# Records supplied
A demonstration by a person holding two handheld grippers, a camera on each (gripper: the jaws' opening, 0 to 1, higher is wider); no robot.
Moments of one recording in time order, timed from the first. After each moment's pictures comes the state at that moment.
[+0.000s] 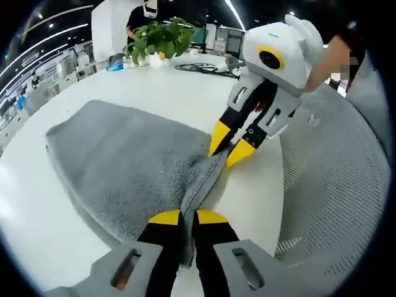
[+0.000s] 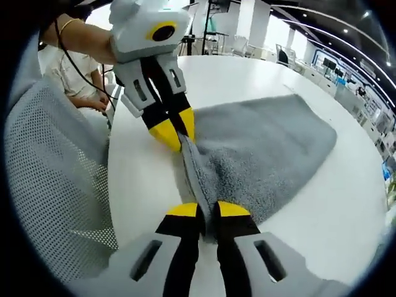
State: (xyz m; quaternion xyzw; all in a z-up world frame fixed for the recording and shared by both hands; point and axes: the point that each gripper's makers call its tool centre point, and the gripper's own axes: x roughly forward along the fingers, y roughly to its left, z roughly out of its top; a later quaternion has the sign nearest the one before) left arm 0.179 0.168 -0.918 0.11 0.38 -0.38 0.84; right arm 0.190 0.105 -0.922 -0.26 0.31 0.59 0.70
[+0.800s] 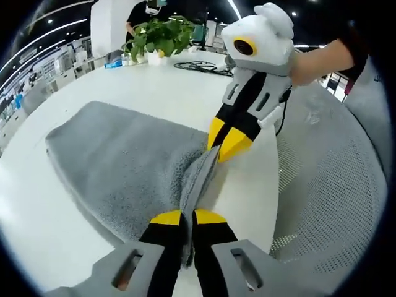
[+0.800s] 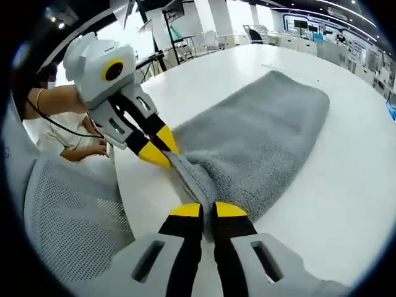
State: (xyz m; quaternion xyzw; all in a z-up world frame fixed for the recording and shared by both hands) left arm 0.177 0.168 -0.903 0.16 0.38 -0.39 0.82; right arm 0.198 0.107 -0.901 -0.15 0.39 0.57 0.71
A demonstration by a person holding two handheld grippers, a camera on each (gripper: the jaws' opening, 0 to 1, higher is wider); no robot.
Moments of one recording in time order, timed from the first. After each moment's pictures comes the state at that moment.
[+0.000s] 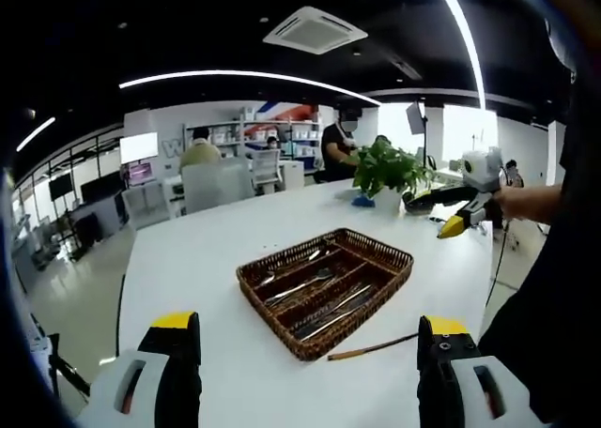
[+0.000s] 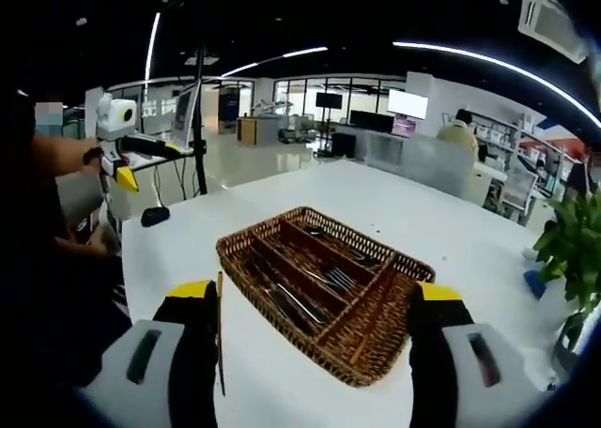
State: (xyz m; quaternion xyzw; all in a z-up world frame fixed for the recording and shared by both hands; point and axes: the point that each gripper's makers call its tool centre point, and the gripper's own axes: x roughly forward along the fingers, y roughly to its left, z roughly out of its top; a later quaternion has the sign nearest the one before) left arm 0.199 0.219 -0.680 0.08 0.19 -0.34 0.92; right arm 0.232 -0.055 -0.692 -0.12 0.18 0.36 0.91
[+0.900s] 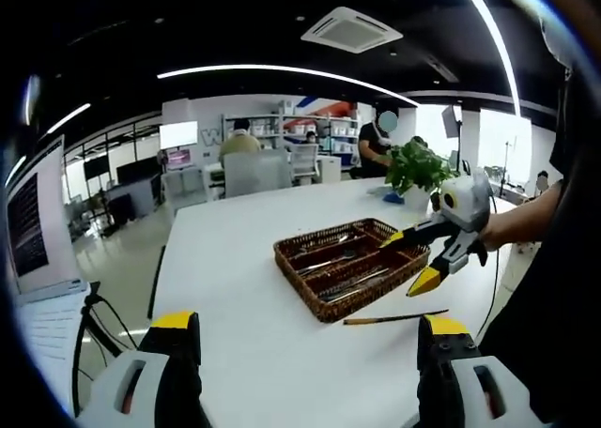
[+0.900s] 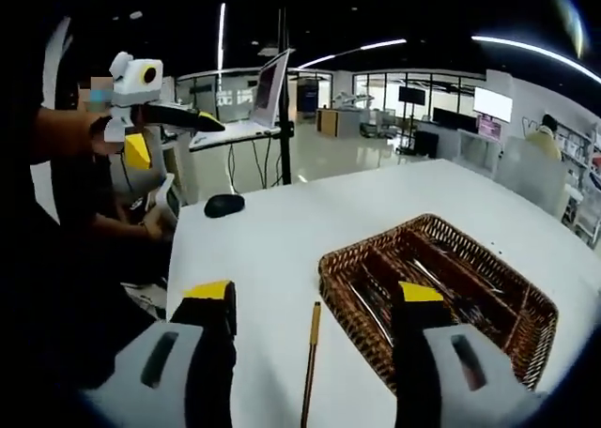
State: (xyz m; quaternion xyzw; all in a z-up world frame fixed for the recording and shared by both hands) left arm 0.147 0.281 -0.681 0.06 0.20 -0.25 0.94; right arm 0.206 0.109 -0.756 -0.14 0.19 0.51 0.83
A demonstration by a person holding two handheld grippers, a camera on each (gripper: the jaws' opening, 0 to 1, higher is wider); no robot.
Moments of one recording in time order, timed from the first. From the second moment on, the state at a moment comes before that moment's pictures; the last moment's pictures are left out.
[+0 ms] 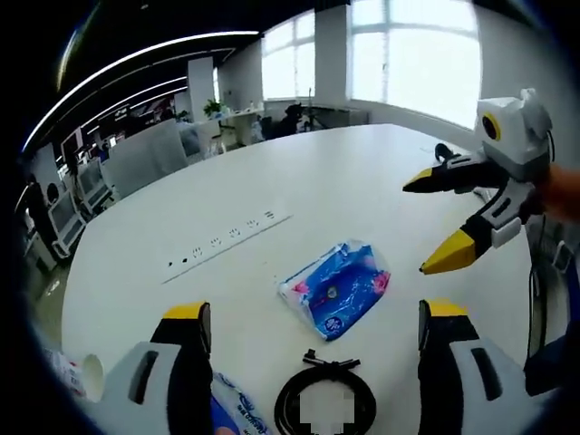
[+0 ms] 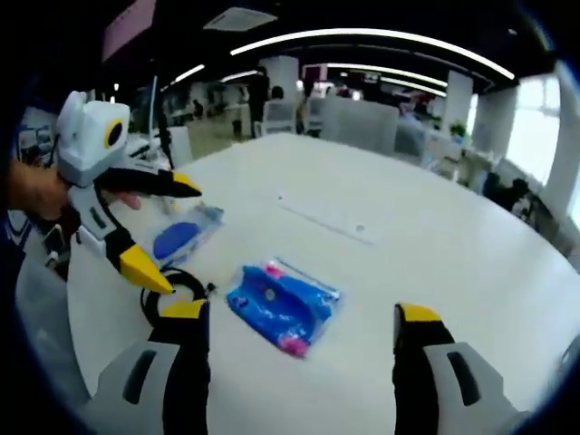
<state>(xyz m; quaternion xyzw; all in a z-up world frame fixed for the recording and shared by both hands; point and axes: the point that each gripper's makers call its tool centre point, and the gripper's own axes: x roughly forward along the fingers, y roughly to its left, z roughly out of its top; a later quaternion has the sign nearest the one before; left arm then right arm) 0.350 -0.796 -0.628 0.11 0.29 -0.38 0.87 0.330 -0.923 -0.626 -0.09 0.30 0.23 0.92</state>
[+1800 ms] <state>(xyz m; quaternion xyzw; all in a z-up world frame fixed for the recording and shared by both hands) 0.298 -0.727 -0.582 0.15 0.21 -0.45 0.85 0.267 -0.872 -0.579 -0.11 0.24 0.15 0.95</state>
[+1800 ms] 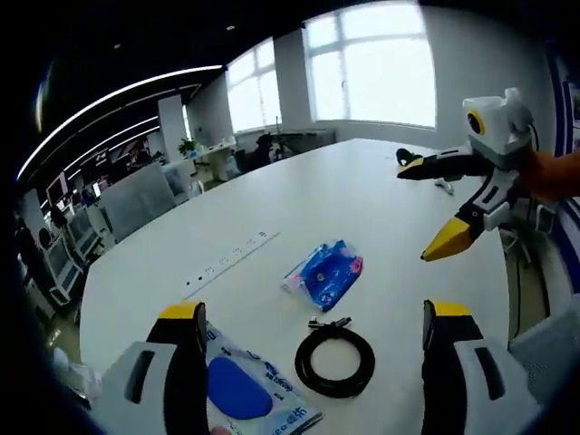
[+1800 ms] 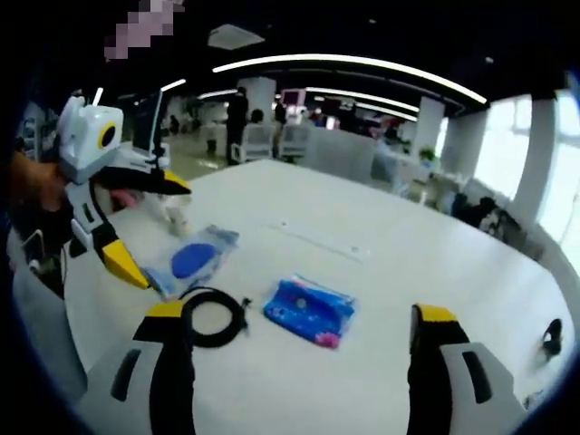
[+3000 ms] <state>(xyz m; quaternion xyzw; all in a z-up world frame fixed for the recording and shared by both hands) 0.286 -0.655 -0.632 0.16 0.23 -0.42 0.86 0.262 -0.821 -0.606 -0.15 0.26 0.21 0.93</state>
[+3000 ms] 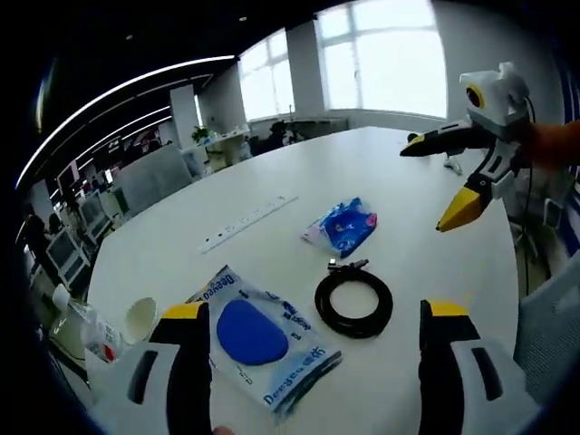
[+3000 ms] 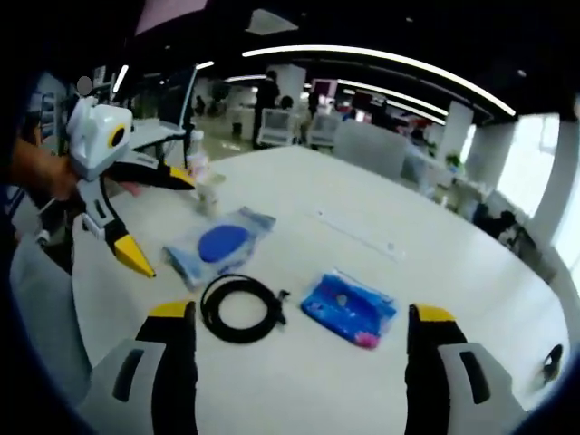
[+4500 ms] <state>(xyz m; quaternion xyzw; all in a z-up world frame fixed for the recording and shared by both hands) 0.289 -0.626 -0.713 0.22 0.28 -0.44 0.82 0.275 -0.771 -0.661 -0.18 0.30 0.28 0.89</state>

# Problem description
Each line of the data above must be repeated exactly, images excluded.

# Answer box
A demonstration by a person holding two handheld grippers, a camera on each (gripper: the jaws' opening, 0 to 1, higher is wider); no robot.
Moments of one recording in time order, timed from the first. After each moment's pictures comes the state at that moment.
[+0.000s] 
[+0.000s] 
State: (xyz m; quaternion xyzw; all in a z-up world frame fixed for the recording and shared by both hands; point and axes: the point that each gripper's makers call its tool centre point, and the gripper's own axes: x roughly forward along the fingers, y roughly to its left, z roughly out of its top; a later quaternion has the sign nearest the one before) left arm 0.179 0.168 -0.918 0.11 0.38 -0.38 0.84; right arm 0.190 0.105 -0.922 -0.26 0.31 0.59 0.70
[+0.800s] 
[+0.800s] 
State: (xyz m; quaternion xyzw; all in a z-up world frame fixed for the recording and shared by both hands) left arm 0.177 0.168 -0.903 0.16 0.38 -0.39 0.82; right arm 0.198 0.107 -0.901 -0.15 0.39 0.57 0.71
A demonstration by a person holding two handheld grippers, a camera on each (gripper: the jaws' opening, 0 to 1, higher is wider); no robot.
Moments of one recording in time order, timed from the first. After each moment's pictures comes the state at that moment.
[+0.000s] 
[+0.000s] 
State: (xyz m; quaternion xyzw; all in a z-up world frame fixed for the recording and shared by both hands; point and axes: the point that each gripper's makers call its tool centre point, and the gripper's own axes: x roughly forward along the fingers, y roughly to its left, z roughly out of its top; a later quaternion has the sign nearest the one before) left arm 0.199 0.219 -0.680 0.08 0.19 -0.34 0.92; right arm 0.232 -0.055 -0.692 -0.12 0.18 0.36 0.91
[+0.900s] 
[+0.900s] 
State: (xyz m; quaternion xyzw; all in a z-up world frame fixed for the recording and shared by both hands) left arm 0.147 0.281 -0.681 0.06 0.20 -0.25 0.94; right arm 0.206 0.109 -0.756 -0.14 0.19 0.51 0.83
A demonstration by a person holding two handheld grippers, a camera on each (gripper: the jaws' opening, 0 to 1, higher is wider); no robot.
Moments of one recording in time order, timed from the first. From the second moment on, the state at a moment comes before that moment's pictures; the last moment's pictures are left out.
[+0 ms] 
[+0 ms] 
<state>(xyz m; quaternion xyzw; all in a z-up world frame fixed for the recording and shared by both hands; point and axes: the point that each gripper's makers call its tool centre point, and the gripper's own axes: x roughly forward along the fingers, y roughly to its left, z roughly out of its top; a later quaternion has the sign nearest the one before; left arm then right arm) 0.350 -0.796 -0.628 0.11 0.29 -0.38 0.87 0.330 -0.923 -0.626 -0.09 0.30 0.23 0.92</state>
[+1800 ms] <state>(xyz m; quaternion xyzw; all in a z-up world frame fixed for the recording and shared by both hands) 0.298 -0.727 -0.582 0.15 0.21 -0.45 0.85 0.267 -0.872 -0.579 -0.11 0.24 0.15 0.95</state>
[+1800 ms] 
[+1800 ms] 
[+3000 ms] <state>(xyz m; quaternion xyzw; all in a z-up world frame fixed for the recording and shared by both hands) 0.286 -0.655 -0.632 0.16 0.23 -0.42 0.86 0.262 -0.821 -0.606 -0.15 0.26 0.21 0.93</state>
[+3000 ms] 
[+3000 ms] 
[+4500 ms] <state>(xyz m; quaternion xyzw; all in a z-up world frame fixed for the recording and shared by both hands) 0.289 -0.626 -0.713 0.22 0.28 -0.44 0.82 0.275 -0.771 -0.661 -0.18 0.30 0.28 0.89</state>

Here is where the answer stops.